## Your instructions
Once you have reviewed the listing below, restate it word for word.

::::::

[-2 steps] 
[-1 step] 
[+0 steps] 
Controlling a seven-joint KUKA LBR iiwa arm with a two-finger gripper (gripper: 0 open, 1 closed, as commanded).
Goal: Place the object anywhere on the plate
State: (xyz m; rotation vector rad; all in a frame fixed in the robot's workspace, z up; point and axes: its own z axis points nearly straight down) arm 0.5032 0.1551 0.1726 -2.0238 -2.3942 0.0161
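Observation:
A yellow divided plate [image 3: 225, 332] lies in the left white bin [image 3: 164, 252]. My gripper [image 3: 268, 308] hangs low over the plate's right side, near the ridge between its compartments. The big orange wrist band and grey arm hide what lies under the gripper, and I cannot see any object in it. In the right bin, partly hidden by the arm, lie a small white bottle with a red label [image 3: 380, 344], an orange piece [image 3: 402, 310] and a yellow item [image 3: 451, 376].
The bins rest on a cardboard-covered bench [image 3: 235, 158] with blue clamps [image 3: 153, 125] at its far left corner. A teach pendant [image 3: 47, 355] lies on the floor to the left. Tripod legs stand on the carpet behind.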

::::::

## Written solution
[-2 steps] 
[-1 step] 
[+0 steps] 
Controlling a seven-joint KUKA LBR iiwa arm with a two-finger gripper (gripper: 0 open, 1 closed, as commanded).
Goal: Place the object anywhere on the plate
State: (xyz m; rotation vector rad; all in a frame fixed in the robot's workspace, z up; point and axes: its own z axis points nearly straight down) arm 0.5032 0.1551 0.1726 -2.0238 -2.3942 0.0161
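Observation:
A yellow divided plate [image 3: 225, 332] lies in the left white bin [image 3: 164, 252]. My gripper [image 3: 268, 308] hangs low over the plate's right side, near the ridge between its compartments. The big orange wrist band and grey arm hide what lies under the gripper, and I cannot see any object in it. In the right bin, partly hidden by the arm, lie a small white bottle with a red label [image 3: 380, 344], an orange piece [image 3: 402, 310] and a yellow item [image 3: 451, 376].
The bins rest on a cardboard-covered bench [image 3: 235, 158] with blue clamps [image 3: 153, 125] at its far left corner. A teach pendant [image 3: 47, 355] lies on the floor to the left. Tripod legs stand on the carpet behind.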

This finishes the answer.